不过梁恒的生母早就病入膏肓,时日无多,赵婉仪也没有将事放在心上。
万万让赵婉仪想不到的是,在梁恒当上皇子的那日,梁恒的生母便自缢于冷宫,死前还留了血书给梁恒,让他务必要做好一名皇子,不辜负皇后的信任,要他这一生只认皇后一人为母亲。
梁恒那日独坐在冷宫的堂前,红着眼却没有哭出声,他虽不聪慧但是也明白身旁人摇头的意思。
身为皇子,为罪奴哭丧是犯大过。
他决心要做好一名皇子。
不负了母亲为他的前程盘算。
那夜——
他好似一棵要垂倒的芦苇,冷风刮得他脸骨疼,浑身冻得没有半点力量。
眼前映下一抹黑影,只见面前的人将身上的花袄脱下盖住他的脸庞。
“哥哥比我年长,早就过了哭鼻子的年岁。我向来觉得遇事就哭属实是羞,那不过是弱者乞讨的无用行径。不过……我不喜旁人忍着,想哭就哭吧!”
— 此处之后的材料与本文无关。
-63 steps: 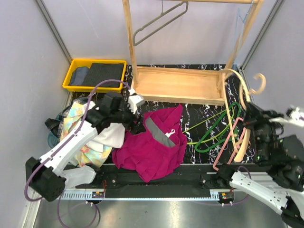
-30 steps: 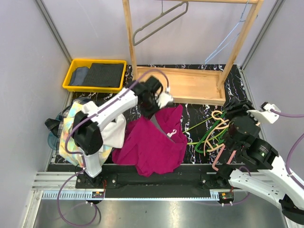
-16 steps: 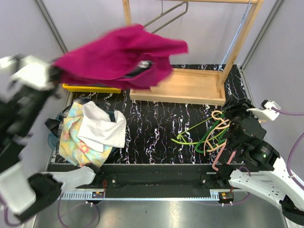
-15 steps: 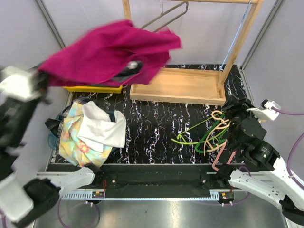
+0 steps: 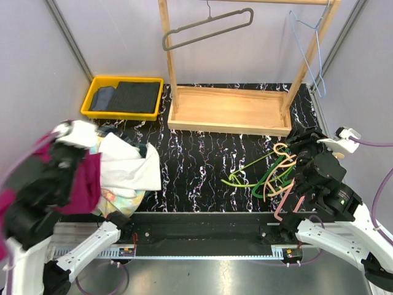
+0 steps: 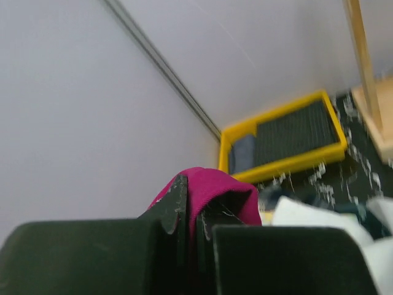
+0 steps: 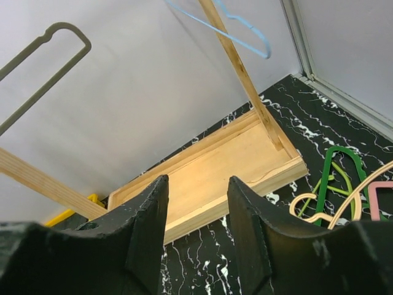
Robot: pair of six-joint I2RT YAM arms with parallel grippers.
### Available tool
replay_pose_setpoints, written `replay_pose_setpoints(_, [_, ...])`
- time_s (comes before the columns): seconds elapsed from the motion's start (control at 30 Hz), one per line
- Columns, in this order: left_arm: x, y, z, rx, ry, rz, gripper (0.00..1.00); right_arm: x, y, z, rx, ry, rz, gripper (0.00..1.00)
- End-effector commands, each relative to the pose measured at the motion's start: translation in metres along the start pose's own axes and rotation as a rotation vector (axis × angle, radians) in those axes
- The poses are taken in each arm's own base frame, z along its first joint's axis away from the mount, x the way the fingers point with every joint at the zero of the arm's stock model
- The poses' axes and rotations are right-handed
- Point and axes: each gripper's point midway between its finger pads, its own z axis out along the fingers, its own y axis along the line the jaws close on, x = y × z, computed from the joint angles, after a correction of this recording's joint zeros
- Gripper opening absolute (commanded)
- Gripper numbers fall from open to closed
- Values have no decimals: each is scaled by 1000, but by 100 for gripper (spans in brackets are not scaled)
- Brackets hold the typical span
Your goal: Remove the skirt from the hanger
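Observation:
The magenta skirt [image 5: 89, 180] hangs at the near left, above the clothes pile, pinched in my left gripper [image 6: 193, 192]. That gripper is shut on a fold of the skirt [image 6: 225, 192], and its arm is raised close to the top camera, blurred. No hanger is in the skirt. A cream hanger [image 5: 281, 152] lies on the table at the right among green [image 5: 268, 174] and pink [image 5: 288, 198] hangers. My right gripper [image 7: 197, 184] stands open and empty above that pile, facing the wooden rack; in the top view it sits at the right [image 5: 305, 142].
A yellow bin [image 5: 93, 87] with dark folded cloth sits at the back left. The wooden rack's tray [image 5: 230, 110] stands at the back middle, with a grey hanger [image 5: 206, 27] and a blue wire hanger [image 5: 311, 44] on its rail. A clothes pile [image 5: 132, 167] lies at the left.
My left arm has swung the skirt from high over the back left down to the near left. The rack's grey and blue hangers have shifted. The right arm has stayed put.

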Motion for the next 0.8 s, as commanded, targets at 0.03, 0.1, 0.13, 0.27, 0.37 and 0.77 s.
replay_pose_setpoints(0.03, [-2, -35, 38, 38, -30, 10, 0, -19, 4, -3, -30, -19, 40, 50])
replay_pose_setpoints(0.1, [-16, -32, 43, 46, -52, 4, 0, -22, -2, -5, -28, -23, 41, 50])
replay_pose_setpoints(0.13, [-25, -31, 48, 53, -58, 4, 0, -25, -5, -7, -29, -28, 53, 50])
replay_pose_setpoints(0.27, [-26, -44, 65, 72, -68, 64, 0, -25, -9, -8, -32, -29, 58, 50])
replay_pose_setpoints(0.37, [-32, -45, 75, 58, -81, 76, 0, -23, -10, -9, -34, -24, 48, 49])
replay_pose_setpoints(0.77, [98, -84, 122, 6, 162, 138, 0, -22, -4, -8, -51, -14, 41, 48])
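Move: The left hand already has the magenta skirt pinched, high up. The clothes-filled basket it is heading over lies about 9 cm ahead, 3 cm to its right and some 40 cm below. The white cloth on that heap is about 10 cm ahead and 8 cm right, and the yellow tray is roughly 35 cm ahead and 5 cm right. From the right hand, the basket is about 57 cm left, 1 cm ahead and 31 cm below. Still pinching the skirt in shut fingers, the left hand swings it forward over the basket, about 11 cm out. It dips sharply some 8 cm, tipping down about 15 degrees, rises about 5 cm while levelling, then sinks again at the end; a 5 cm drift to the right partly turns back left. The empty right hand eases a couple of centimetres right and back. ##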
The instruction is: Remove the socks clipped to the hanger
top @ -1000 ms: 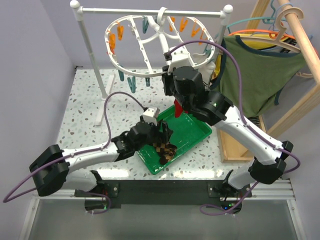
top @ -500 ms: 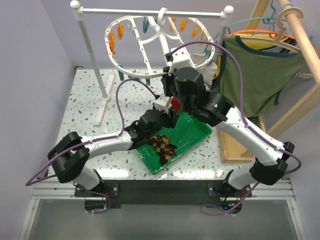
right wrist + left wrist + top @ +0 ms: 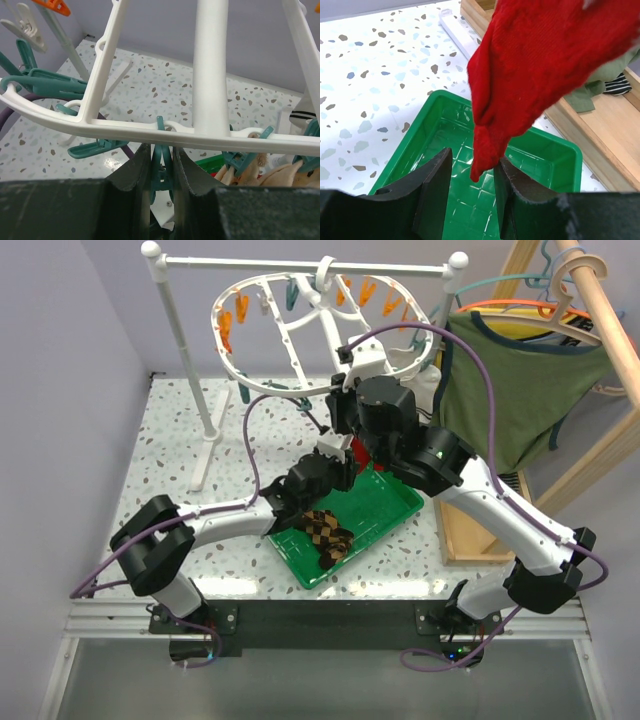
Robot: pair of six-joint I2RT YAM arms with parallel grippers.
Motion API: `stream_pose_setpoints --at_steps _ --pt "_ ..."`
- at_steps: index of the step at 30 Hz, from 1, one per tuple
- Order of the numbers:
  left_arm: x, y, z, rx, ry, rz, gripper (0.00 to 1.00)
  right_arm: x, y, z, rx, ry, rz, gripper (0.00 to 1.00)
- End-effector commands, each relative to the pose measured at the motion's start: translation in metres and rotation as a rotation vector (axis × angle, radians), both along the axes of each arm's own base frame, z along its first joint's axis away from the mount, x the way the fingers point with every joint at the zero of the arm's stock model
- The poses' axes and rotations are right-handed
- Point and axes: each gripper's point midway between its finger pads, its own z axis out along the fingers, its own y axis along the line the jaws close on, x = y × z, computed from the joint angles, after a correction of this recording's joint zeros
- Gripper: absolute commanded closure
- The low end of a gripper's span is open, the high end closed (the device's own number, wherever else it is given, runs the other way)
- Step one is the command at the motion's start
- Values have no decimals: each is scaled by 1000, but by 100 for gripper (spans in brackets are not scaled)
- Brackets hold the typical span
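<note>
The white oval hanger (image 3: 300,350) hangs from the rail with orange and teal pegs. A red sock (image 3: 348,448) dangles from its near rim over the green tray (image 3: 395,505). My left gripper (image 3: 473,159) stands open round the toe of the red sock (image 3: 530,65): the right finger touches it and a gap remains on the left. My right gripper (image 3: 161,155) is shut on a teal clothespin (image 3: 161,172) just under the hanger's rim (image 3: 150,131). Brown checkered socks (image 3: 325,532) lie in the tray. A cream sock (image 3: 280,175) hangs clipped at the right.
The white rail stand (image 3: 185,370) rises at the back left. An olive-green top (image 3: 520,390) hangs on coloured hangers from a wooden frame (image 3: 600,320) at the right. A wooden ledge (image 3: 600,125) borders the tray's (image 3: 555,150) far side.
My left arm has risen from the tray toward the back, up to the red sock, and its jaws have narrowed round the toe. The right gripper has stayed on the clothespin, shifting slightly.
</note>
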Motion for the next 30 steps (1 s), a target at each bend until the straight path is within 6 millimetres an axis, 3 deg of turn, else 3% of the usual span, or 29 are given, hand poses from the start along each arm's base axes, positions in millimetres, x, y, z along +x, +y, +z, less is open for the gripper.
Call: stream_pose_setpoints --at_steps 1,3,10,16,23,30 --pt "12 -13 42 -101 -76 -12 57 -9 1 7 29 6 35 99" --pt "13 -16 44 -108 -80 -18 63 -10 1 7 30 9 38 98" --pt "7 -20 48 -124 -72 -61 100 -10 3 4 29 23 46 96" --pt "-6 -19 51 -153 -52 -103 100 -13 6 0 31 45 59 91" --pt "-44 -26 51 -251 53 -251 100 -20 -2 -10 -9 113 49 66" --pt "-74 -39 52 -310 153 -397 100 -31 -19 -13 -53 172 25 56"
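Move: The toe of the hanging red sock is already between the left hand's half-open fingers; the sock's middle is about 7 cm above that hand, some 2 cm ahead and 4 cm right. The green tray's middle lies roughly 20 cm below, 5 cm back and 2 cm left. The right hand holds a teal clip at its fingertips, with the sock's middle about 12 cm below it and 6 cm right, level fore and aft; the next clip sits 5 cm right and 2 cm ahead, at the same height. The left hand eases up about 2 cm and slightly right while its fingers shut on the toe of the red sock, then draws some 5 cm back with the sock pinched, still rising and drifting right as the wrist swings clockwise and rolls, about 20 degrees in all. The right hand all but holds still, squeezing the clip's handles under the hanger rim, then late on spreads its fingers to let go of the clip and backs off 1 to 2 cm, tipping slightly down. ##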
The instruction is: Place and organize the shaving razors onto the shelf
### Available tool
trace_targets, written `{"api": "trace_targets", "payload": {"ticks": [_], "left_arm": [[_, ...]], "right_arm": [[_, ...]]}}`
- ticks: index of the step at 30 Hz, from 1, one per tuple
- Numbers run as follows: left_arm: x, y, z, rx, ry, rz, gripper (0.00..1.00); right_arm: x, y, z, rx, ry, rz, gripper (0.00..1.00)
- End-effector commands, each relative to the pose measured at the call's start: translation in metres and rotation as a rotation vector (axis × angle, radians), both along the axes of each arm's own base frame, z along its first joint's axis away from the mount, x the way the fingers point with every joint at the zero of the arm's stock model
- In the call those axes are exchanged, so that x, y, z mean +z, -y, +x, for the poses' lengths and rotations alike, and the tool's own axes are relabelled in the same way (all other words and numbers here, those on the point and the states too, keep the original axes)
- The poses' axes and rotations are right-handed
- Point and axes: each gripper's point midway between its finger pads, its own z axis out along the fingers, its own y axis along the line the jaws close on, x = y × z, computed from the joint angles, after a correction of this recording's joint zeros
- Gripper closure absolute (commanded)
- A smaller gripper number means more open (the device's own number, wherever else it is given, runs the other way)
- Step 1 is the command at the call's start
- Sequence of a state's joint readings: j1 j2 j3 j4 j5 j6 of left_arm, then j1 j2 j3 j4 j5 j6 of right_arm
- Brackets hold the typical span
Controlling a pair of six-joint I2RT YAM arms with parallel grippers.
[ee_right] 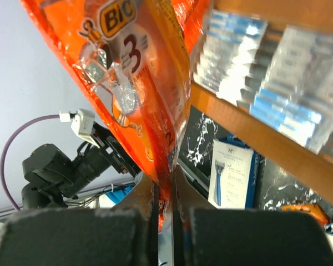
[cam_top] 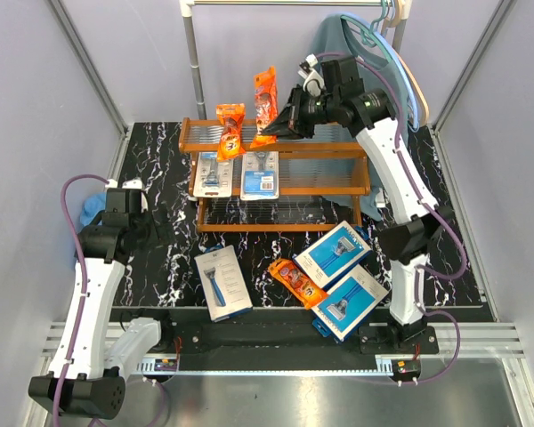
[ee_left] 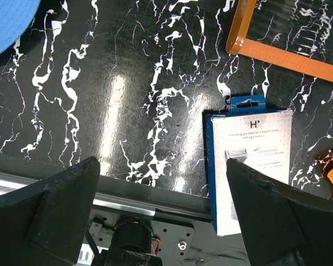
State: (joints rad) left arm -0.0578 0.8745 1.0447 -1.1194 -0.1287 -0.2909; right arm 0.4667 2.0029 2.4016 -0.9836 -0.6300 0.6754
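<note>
My right gripper (cam_top: 276, 126) is shut on the lower edge of an orange razor bag (cam_top: 265, 96), holding it upright over the top tier of the shelf (cam_top: 325, 153). In the right wrist view the bag (ee_right: 127, 72) rises from between the closed jaws of that gripper (ee_right: 165, 194). Another orange bag (cam_top: 230, 129) lies on the top tier, with two blister cards (cam_top: 214, 173) (cam_top: 260, 172) on the middle tier. On the table lie three blue boxes (cam_top: 222, 283) (cam_top: 338, 253) (cam_top: 349, 302) and an orange bag (cam_top: 296, 282). My left gripper (ee_left: 164, 221) hangs open and empty over the table's left, beside a box (ee_left: 250, 160).
A blue cloth (cam_top: 91, 209) lies at the table's left edge behind the left arm. A metal clothes rail (cam_top: 193, 53) with a teal sweater (cam_top: 356, 44) stands behind the shelf. Grey walls close in both sides. The shelf's frame corner (ee_left: 283, 55) shows in the left wrist view.
</note>
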Motion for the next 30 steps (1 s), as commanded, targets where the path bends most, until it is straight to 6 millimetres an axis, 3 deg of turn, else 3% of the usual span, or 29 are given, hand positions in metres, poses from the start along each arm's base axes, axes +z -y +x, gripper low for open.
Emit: {"api": "trace_targets", "payload": {"ticks": [1, 8, 21, 25, 26, 30], "left_arm": [[0.007, -0.002, 0.011, -0.006, 0.047, 0.022, 0.01], [0.007, -0.002, 0.011, -0.008, 0.047, 0.023, 0.01], [0.008, -0.002, 0.01, -0.007, 0.053, 0.025, 0.01], [0.009, -0.002, 0.01, -0.006, 0.055, 0.027, 0.01], [0.009, -0.002, 0.01, -0.006, 0.058, 0.026, 0.01], [0.009, -0.002, 0.009, -0.006, 0.06, 0.026, 0.01]], "right_arm": [[0.004, -0.001, -0.003, 0.079, -0.02, 0.013, 1.0], [-0.019, -0.006, 0.005, 0.092, -0.082, 0.004, 1.0], [-0.03, -0.014, 0.01, 0.137, -0.135, 0.046, 0.94], [-0.03, -0.016, 0.013, 0.136, -0.142, 0.058, 0.87], [-0.03, -0.016, 0.014, 0.134, -0.14, 0.062, 0.79], [-0.031, -0.019, 0.017, 0.135, -0.146, 0.073, 0.7]]}}
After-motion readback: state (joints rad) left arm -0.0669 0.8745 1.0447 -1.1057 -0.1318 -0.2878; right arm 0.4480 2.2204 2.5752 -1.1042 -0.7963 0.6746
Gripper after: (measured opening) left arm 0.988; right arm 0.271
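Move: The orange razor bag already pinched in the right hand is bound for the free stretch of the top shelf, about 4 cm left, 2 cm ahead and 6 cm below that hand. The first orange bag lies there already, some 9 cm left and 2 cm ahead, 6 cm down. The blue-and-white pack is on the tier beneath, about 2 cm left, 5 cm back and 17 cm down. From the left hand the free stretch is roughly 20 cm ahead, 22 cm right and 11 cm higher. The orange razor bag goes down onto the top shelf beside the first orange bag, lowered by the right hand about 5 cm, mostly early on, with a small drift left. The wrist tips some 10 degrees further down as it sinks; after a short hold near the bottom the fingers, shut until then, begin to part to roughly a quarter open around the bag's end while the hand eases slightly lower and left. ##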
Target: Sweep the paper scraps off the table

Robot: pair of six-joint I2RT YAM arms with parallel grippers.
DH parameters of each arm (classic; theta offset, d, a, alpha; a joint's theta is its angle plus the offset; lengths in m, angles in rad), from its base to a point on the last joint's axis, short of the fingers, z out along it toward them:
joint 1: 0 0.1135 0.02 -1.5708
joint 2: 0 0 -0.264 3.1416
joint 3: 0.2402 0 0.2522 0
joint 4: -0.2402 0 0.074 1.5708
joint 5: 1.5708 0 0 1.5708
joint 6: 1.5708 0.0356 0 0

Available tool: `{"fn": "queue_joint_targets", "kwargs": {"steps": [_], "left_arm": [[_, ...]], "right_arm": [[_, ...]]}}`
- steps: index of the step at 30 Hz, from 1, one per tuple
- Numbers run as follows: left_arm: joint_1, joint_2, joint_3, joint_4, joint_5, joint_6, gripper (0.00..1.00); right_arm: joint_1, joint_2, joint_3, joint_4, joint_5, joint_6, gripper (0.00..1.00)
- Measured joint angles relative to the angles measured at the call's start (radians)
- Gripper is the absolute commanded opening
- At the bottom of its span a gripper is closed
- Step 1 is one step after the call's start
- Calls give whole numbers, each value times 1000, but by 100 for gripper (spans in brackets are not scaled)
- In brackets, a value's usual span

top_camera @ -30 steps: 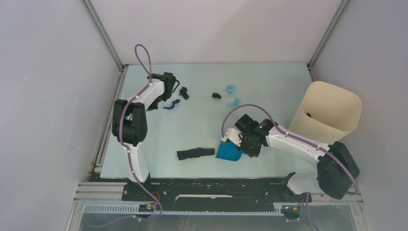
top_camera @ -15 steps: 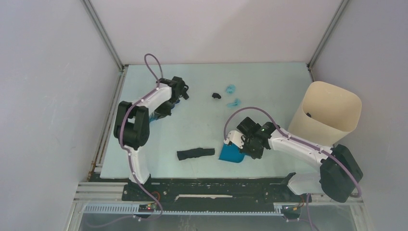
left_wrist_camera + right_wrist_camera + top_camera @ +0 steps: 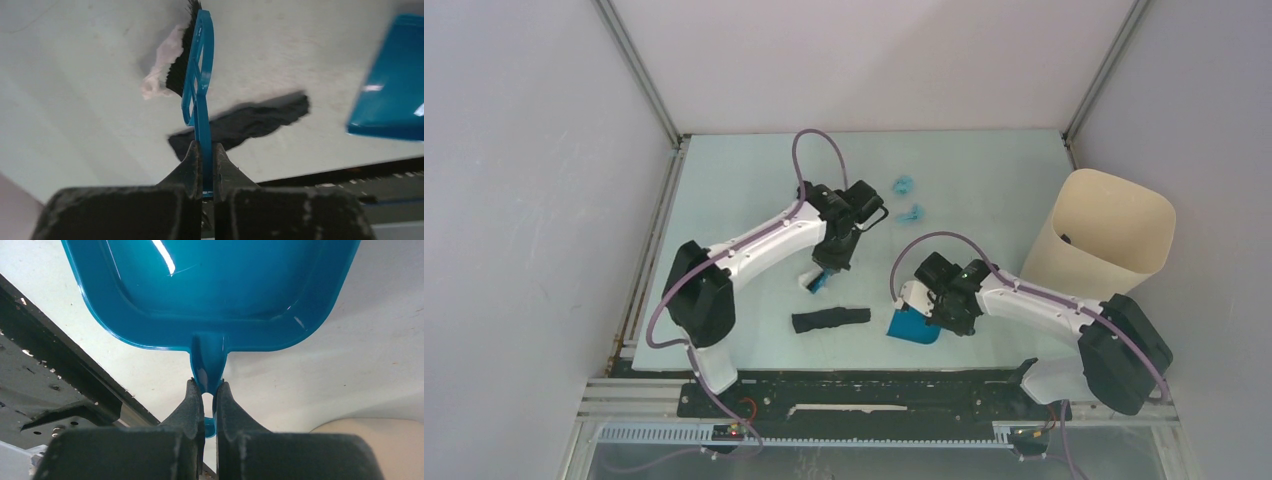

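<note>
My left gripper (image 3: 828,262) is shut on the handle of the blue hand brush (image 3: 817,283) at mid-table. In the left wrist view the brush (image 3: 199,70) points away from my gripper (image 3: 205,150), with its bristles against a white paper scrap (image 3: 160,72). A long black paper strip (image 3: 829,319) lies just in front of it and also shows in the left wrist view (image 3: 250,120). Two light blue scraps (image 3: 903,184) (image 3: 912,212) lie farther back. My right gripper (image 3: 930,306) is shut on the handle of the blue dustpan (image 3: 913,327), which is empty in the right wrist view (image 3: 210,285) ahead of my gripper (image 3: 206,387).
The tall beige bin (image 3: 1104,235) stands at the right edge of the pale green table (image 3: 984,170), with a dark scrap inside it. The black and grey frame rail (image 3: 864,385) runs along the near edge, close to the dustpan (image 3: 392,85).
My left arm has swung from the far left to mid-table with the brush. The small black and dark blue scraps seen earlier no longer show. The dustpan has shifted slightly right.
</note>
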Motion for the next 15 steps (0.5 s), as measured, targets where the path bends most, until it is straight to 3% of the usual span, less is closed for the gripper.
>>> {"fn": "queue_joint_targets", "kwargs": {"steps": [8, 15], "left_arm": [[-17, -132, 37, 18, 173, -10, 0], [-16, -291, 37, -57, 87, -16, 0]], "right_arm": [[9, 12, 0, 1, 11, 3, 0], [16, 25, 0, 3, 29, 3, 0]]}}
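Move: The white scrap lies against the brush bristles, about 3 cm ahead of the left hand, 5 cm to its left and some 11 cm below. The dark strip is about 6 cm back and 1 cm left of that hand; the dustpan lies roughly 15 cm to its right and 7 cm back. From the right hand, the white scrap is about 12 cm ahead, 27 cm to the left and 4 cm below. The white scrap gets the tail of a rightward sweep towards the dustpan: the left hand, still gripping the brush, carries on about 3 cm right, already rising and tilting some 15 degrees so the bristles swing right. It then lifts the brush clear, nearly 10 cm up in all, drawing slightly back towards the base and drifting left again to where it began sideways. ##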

小姑娘的话语里带着刺痛,可是声音出口像是御膳房里的酥酪,又奶又甜,藏在花袄下的梁恒一时愣住了神。
他没有哭,也没有恼。
只是——
一颗心莫名的翻涌了好几下。
迟迟他才倔强的嘴硬了两句:“我没有哭,你看错了。”
“比起哭,我最是讨厌扯谎。”小姑娘站在梁恒的面前,隔着花袄,可见她一张粉面染上霜色,嘴唇翘起,眼里满是不喜,“我都见你红了眼,怎能哭了又说没哭?你还怕我笑你不成。”
笑他,又何须给他递花袄?
这入了冬,可寒了。
没成想比天还冷的是人心。
此时身后有脚步渐近,梁恒看见面前的小姑娘想要张口说话,又像是被人阻止,只见她又不好意思的低下了头。